**Assignment:**
Using the data below, determine the number of lines that include the string "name". Write only that number.

** Opening Dataset entries block **

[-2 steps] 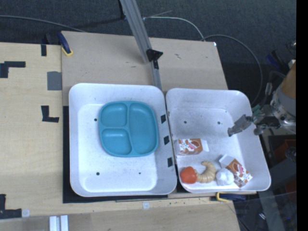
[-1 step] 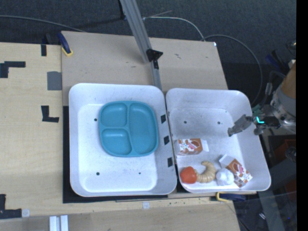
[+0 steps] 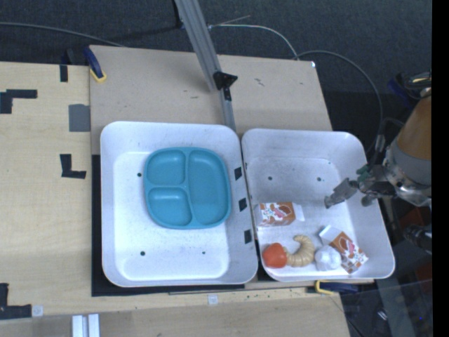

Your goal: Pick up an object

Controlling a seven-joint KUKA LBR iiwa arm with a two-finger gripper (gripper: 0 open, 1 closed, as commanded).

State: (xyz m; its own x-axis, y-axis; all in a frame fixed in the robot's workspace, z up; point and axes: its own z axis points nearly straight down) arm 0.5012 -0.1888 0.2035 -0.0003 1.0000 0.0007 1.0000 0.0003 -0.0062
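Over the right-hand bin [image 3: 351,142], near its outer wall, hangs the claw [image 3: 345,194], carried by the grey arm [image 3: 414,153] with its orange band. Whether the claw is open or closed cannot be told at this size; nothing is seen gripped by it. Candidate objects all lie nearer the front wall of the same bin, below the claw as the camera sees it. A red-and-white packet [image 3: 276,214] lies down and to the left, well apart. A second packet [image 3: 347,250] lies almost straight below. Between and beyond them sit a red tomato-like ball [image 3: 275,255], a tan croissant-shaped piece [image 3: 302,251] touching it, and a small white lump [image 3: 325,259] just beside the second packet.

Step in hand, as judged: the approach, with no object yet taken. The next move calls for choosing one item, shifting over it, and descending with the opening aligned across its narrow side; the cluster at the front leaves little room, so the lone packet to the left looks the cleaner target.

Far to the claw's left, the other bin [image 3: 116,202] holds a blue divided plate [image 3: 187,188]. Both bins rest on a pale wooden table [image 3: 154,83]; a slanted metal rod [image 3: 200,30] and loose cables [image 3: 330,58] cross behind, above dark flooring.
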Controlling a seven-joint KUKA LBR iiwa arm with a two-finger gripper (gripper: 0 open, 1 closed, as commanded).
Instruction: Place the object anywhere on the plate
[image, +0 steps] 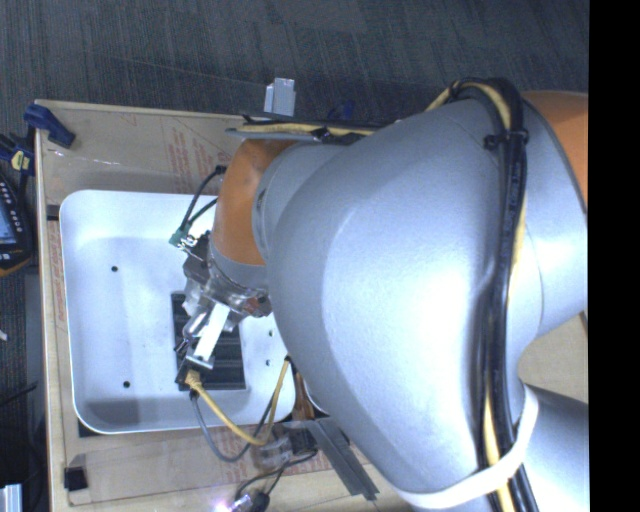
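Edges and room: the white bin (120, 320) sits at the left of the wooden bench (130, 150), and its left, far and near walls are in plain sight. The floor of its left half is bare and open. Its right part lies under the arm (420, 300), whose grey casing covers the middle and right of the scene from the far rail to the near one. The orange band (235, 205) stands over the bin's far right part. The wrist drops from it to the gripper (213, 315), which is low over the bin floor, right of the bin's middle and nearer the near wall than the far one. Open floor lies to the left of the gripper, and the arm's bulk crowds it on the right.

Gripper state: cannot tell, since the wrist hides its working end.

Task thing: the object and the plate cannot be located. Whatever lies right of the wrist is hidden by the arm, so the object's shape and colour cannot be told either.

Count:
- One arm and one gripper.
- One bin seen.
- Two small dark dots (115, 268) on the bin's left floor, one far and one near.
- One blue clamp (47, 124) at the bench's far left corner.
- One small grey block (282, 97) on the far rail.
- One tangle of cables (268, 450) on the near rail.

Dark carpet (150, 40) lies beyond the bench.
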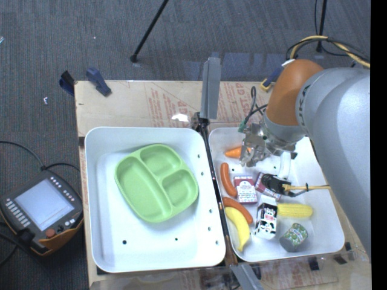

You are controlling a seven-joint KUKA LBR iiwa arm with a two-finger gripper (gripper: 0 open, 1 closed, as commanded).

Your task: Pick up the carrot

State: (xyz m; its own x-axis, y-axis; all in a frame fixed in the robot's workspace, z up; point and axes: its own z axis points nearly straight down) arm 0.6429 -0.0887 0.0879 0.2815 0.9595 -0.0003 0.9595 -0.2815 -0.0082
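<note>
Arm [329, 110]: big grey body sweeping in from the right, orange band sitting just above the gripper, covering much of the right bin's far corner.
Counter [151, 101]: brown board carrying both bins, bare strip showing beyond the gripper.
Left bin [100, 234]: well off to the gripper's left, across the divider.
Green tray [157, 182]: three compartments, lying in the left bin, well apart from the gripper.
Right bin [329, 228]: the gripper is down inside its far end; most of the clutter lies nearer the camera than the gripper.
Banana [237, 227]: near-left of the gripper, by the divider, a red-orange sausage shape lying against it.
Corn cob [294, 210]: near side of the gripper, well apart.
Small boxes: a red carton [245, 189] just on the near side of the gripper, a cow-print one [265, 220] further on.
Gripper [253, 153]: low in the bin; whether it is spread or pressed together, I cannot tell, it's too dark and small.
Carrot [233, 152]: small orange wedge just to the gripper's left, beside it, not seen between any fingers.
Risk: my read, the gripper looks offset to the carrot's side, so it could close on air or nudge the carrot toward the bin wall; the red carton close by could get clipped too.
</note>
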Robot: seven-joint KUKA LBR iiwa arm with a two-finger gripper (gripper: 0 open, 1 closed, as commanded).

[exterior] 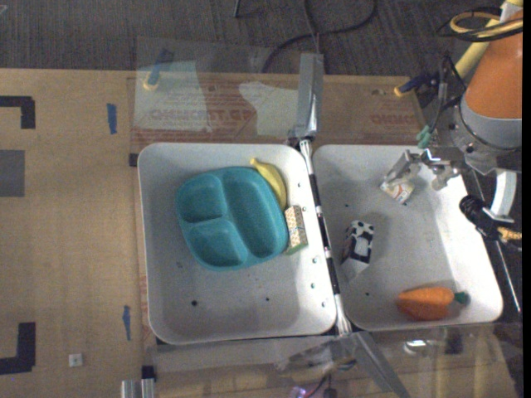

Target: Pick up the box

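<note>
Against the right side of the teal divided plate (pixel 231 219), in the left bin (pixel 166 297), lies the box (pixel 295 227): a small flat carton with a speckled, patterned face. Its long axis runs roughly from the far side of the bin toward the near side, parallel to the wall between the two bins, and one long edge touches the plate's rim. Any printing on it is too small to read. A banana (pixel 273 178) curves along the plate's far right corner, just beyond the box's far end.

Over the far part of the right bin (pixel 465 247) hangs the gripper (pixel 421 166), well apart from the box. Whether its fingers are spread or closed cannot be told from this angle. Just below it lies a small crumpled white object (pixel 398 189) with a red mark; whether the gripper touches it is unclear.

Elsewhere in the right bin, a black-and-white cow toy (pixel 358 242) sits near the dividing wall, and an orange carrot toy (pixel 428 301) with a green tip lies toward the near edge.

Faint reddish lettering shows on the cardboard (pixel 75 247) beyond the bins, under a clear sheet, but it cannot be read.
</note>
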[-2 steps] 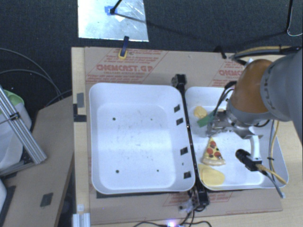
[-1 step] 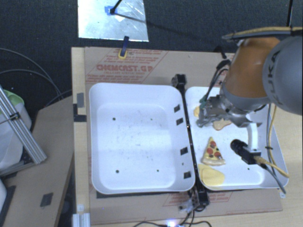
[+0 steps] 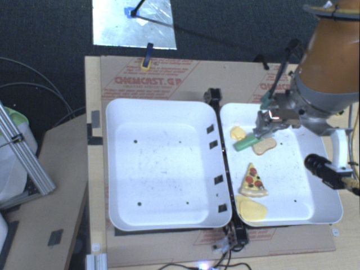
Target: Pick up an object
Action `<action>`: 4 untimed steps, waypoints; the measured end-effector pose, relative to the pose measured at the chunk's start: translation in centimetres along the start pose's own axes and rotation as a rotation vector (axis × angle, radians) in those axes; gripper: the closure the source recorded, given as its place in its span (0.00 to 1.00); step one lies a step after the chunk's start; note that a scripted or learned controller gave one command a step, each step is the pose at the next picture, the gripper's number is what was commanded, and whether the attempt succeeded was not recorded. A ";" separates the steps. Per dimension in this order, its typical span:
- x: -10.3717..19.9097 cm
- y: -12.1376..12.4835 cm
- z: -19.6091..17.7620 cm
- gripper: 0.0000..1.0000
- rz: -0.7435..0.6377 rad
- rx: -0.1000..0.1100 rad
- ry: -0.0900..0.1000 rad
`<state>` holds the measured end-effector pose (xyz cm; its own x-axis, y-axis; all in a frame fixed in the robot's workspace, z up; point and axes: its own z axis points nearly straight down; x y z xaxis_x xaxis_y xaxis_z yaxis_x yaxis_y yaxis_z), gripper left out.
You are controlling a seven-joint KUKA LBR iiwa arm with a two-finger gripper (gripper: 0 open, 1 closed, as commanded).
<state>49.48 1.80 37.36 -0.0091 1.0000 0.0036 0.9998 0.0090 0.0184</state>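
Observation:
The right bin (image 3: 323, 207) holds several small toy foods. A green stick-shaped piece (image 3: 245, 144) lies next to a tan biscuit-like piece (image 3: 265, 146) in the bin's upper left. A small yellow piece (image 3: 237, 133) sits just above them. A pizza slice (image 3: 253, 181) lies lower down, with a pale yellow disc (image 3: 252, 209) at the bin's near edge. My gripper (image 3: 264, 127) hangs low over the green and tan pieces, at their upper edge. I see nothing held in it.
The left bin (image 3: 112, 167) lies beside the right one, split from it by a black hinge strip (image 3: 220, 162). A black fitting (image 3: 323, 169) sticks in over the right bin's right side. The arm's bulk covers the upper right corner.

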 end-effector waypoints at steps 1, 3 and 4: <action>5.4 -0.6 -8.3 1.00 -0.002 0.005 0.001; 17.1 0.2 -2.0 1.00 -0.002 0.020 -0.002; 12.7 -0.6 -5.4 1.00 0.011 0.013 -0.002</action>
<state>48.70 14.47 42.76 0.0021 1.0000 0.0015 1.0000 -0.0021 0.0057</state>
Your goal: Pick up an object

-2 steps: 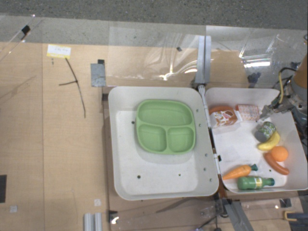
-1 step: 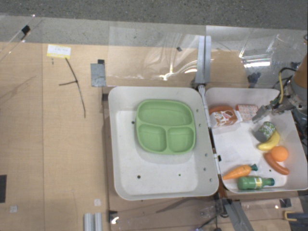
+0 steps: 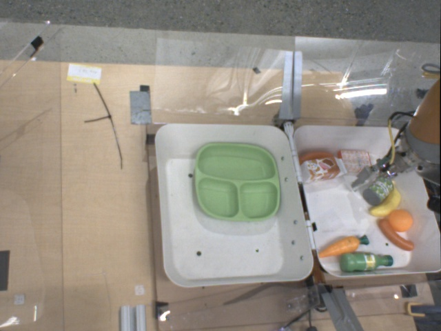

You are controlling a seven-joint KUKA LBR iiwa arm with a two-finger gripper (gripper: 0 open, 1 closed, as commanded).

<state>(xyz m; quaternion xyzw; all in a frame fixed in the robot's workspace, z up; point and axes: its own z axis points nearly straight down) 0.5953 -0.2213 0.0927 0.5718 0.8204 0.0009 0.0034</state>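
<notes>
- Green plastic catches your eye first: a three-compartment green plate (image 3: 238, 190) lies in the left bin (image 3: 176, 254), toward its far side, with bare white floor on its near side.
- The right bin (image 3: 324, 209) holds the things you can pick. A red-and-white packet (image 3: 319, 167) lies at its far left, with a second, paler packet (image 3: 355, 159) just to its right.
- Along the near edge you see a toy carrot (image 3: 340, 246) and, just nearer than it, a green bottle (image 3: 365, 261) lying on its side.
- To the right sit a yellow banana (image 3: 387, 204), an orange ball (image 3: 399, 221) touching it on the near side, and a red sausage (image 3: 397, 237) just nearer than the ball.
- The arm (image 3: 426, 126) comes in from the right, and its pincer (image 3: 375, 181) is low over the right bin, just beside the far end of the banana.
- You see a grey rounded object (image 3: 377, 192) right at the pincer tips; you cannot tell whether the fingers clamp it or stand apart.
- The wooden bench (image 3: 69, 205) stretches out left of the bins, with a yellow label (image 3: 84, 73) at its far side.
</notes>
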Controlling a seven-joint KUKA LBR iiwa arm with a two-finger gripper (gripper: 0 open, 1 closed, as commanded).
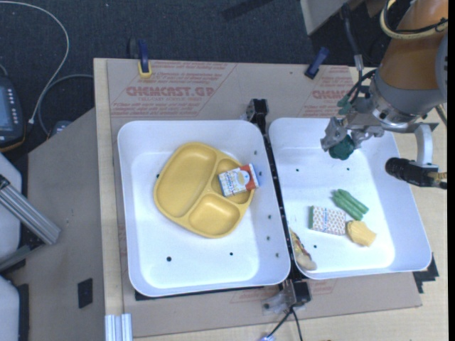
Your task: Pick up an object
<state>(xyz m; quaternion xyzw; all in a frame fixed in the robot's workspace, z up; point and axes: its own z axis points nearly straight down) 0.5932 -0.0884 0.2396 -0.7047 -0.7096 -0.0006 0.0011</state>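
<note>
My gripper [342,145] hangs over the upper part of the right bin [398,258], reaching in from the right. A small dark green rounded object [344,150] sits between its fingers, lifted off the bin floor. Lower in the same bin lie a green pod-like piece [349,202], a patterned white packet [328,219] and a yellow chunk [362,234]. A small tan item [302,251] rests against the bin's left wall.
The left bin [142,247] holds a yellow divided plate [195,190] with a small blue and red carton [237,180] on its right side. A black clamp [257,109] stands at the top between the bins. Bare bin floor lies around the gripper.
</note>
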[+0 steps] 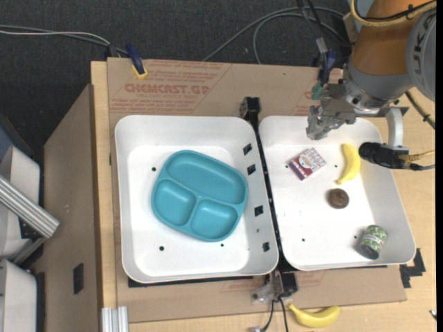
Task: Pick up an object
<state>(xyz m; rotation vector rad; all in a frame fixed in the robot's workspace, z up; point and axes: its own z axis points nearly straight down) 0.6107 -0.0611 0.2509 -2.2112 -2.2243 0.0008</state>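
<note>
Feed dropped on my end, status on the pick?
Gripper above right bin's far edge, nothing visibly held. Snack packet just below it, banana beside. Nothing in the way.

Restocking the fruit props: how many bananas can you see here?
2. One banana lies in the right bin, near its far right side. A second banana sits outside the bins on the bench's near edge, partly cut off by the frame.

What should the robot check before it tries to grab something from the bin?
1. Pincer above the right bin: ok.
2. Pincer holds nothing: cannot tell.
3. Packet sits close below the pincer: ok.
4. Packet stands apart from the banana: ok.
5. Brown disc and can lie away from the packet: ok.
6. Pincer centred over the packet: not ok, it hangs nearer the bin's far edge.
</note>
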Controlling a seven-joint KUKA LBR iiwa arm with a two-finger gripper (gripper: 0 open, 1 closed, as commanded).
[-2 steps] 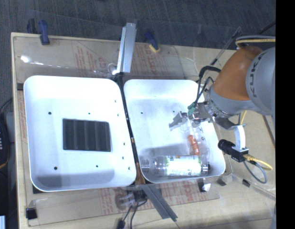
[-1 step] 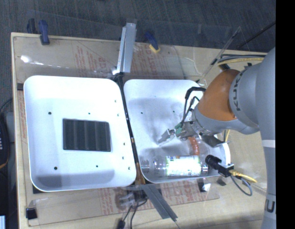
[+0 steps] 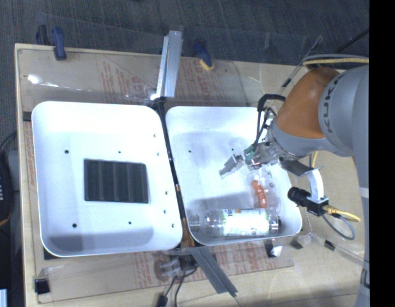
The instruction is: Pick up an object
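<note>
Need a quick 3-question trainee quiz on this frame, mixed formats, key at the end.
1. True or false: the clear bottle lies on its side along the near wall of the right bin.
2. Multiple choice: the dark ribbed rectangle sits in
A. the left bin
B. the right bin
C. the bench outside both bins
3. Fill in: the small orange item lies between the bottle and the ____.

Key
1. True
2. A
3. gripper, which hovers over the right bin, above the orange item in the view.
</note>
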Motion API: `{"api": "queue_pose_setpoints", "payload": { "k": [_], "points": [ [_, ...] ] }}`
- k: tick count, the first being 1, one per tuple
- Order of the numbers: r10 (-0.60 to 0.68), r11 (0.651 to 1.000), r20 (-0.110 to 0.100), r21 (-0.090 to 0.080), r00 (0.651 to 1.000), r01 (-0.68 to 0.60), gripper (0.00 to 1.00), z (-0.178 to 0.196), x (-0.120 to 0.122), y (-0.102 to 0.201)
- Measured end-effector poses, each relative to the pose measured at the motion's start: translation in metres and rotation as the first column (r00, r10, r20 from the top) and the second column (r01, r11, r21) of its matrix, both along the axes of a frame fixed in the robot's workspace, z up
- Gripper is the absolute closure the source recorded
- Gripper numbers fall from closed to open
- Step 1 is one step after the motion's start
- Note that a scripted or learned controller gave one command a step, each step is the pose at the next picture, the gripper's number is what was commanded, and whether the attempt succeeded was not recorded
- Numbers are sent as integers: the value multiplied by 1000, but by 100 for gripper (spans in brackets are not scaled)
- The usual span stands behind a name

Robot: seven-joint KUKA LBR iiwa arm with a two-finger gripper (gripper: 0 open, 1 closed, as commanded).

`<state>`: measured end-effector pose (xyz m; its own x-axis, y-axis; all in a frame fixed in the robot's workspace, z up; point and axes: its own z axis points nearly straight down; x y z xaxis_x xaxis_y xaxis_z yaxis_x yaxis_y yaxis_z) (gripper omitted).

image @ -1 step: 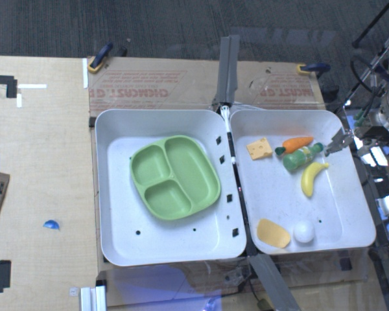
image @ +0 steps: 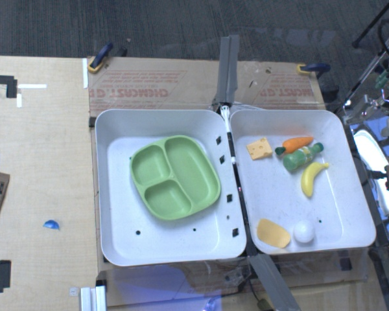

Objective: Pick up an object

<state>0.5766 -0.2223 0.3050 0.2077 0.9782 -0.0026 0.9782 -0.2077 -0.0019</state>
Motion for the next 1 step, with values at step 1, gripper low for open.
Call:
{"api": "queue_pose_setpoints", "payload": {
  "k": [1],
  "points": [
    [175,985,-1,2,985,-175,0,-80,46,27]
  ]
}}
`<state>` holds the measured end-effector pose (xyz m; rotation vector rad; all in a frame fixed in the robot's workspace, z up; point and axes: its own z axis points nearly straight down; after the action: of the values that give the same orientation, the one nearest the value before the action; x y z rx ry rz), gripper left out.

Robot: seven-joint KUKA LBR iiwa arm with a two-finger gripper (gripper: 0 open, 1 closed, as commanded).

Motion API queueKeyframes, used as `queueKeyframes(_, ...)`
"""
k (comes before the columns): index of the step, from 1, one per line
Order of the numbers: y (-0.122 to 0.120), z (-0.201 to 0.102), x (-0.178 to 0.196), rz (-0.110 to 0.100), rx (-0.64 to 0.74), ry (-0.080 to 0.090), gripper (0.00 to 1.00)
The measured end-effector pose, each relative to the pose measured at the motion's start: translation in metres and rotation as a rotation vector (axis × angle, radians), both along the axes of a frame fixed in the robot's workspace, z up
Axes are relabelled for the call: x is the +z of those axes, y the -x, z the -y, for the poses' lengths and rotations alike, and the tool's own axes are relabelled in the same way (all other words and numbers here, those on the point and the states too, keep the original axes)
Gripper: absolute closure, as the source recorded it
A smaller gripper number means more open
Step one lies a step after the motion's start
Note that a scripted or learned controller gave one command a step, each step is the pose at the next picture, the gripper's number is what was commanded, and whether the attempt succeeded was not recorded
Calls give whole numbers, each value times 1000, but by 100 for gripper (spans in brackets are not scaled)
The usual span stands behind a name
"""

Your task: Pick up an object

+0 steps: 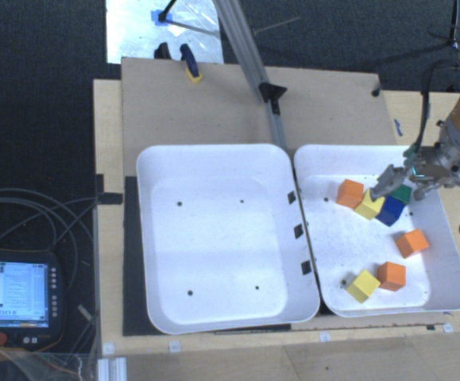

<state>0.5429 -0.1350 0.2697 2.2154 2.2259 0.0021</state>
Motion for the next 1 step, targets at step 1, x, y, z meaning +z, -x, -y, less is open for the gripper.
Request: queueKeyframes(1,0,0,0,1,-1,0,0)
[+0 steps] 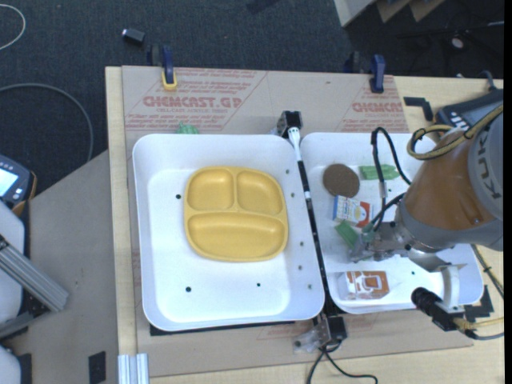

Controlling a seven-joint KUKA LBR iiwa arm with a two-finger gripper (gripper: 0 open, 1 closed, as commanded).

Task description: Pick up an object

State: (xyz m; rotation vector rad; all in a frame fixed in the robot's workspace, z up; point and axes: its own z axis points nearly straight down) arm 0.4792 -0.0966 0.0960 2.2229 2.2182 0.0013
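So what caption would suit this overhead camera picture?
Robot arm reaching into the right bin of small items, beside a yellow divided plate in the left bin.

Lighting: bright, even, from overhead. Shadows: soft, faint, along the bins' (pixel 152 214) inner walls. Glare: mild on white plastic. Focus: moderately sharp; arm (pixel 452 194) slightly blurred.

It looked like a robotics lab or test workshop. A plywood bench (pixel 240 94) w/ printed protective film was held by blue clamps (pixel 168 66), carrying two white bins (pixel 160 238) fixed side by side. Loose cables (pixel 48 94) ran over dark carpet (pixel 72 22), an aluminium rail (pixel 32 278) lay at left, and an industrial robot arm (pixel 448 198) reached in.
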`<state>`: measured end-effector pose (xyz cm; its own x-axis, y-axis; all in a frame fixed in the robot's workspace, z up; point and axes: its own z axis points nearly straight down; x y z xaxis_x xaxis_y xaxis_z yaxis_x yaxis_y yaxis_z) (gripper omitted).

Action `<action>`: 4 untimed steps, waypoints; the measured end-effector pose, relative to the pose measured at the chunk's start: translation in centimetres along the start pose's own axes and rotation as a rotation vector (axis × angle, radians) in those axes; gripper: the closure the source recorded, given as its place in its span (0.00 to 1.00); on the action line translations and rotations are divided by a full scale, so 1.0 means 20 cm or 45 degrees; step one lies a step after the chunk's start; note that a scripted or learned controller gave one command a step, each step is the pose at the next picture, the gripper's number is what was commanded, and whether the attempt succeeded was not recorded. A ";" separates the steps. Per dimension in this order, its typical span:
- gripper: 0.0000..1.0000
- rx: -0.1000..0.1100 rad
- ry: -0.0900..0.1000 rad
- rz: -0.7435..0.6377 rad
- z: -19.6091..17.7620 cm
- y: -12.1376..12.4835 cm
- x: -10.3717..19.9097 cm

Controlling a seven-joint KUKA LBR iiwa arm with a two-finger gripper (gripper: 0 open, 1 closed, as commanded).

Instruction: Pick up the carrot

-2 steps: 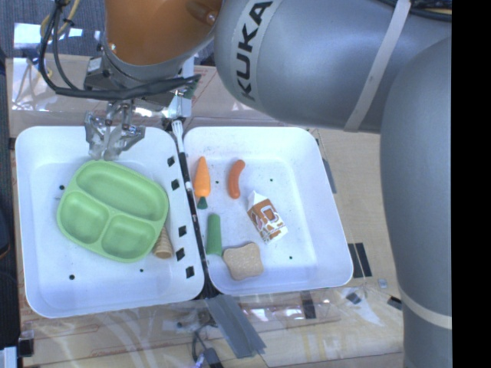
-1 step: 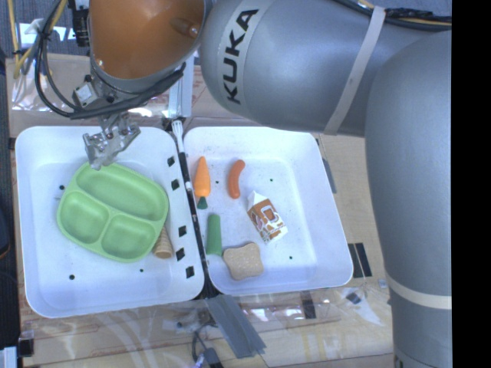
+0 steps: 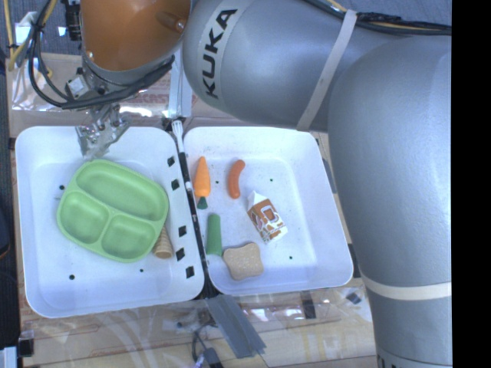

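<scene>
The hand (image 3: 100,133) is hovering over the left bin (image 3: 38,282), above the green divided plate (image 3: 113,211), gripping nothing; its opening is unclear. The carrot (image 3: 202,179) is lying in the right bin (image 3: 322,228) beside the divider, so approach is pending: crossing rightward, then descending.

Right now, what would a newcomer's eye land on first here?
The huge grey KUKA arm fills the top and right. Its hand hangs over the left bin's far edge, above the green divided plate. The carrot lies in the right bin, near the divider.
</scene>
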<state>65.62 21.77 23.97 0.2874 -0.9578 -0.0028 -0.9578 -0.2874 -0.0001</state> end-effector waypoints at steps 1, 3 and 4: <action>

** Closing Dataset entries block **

**Solution for this problem:**
2